I have 5 columns with numerical data and I would like to filter for rows that match a data range in at least 3 of the 5 columns.
For example i have the following data frame and I define a value range of 5-10. My first row has 3 columns with values between 5 and 10, so i want to keep that row. The second row only has 2 values between 5 and 10, so I want to remove it.
column1 | column2 | column3 | column4 | column5 |
---|---|---|---|---|
7 | 4 | 10 | 9 | 2 |
4 | 8 | 2 | 6 | 2 |
CodePudding user response:
First test if values in columns are greater or equal 5 and less or equal than 10, then look for rows with 3 or more that fit the condition.
dat[ rowSums( dat >= 5 & dat <= 10 ) >= 3, ]

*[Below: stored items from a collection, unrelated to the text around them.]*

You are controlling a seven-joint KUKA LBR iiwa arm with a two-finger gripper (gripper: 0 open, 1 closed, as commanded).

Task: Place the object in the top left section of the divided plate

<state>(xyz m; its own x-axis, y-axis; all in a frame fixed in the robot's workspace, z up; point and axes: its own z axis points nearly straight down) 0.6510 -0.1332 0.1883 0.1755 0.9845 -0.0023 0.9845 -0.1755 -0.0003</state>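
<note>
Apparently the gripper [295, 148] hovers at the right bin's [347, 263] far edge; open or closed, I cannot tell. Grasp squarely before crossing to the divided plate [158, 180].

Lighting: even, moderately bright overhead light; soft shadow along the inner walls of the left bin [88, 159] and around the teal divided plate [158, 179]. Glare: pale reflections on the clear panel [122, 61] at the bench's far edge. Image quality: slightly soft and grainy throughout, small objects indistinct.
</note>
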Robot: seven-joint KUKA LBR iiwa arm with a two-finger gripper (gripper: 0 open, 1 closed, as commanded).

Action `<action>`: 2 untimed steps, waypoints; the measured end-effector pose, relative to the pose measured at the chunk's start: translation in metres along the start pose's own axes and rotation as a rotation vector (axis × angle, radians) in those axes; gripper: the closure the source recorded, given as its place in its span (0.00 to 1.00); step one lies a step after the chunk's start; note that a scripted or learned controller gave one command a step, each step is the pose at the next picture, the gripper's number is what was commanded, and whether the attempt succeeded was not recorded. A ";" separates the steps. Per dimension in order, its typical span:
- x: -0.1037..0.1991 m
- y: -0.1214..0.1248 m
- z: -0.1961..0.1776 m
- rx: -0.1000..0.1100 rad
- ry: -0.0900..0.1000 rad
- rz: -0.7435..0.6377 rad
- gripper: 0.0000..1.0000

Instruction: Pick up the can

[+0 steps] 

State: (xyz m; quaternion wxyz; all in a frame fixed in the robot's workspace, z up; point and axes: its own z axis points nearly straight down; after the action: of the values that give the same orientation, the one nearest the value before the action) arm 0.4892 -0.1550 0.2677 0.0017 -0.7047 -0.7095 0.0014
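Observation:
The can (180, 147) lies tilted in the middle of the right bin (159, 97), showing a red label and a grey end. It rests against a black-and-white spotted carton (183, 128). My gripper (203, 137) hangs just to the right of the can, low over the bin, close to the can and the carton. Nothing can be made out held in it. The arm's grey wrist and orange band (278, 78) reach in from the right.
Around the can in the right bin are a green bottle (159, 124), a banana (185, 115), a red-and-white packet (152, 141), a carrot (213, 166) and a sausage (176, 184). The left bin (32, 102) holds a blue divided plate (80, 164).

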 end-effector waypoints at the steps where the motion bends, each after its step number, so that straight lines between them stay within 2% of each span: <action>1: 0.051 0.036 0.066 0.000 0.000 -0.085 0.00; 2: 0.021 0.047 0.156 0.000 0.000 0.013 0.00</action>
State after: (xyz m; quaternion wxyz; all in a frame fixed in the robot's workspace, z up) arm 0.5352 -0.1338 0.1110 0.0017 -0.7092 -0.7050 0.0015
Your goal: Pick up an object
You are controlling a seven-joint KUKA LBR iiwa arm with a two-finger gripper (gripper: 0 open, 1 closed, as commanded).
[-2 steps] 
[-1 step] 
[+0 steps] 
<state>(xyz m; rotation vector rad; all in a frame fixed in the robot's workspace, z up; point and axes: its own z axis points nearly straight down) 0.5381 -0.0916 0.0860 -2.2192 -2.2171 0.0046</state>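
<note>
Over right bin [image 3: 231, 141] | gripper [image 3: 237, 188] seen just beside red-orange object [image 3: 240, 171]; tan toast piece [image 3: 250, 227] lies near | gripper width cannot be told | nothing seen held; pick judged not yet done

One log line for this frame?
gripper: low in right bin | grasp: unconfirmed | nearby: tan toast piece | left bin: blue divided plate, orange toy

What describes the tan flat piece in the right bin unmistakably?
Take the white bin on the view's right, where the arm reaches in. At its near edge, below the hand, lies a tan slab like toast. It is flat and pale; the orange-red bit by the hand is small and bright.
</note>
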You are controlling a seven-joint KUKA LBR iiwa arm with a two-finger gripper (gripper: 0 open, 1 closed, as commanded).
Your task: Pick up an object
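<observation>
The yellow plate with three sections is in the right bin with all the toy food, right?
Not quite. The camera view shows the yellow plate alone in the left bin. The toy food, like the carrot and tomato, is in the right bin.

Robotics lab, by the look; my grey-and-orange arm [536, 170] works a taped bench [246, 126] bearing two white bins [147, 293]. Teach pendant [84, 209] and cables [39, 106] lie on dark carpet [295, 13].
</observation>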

column1 column2 column3 column4 column5
1 7 4 10 9 2
Data
dat <- structure(list(column1 = c(7L, 4L), column2 = c(4L, 8L), column3 = c(10L,
2L), column4 = c(9L, 6L), column5 = c(2, 2)), class = "data.frame", row.names = c(NA,
-2L))
CodePudding user response:
I'd like to share a second approach:
# Setting up data
my_df <- tibble::tibble(A = c(7,4), B = c(4,8), C = c(10, 2), D = c(9,6), E = c(2,2), X = c("some", "character"))
my_min <- 5
my_max <- 10
Then do some tidyverse-magic:
# This is verbose, but shows clearly all the steps involved:
my_df_filtered <- my_df %>%
dplyr::mutate(n_cols_in_range = dplyr::across(where(is.numeric), ~ .x >= my_min & .x <= my_max)
) %>%
dplyr::rowwise() %>%
dplyr::mutate(n_cols_in_range = sum(n_cols_in_range, na.rm = TRUE)
) %>%
dplyr::filter(n_cols_in_range >= 3
) %>%
dplyr::select(-n_cols_in_range)
The above is equivalent to:
my_df_filtered <- my_df %>%
dplyr::rowwise() %>%
dplyr::filter(sum(dplyr::across(where(is.numeric), ~ .x >= my_min & .x <= my_max), na.rm = TRUE) >= 3)
But I must state, that the above answer is clearly more elegant since it only needs 1 line of code!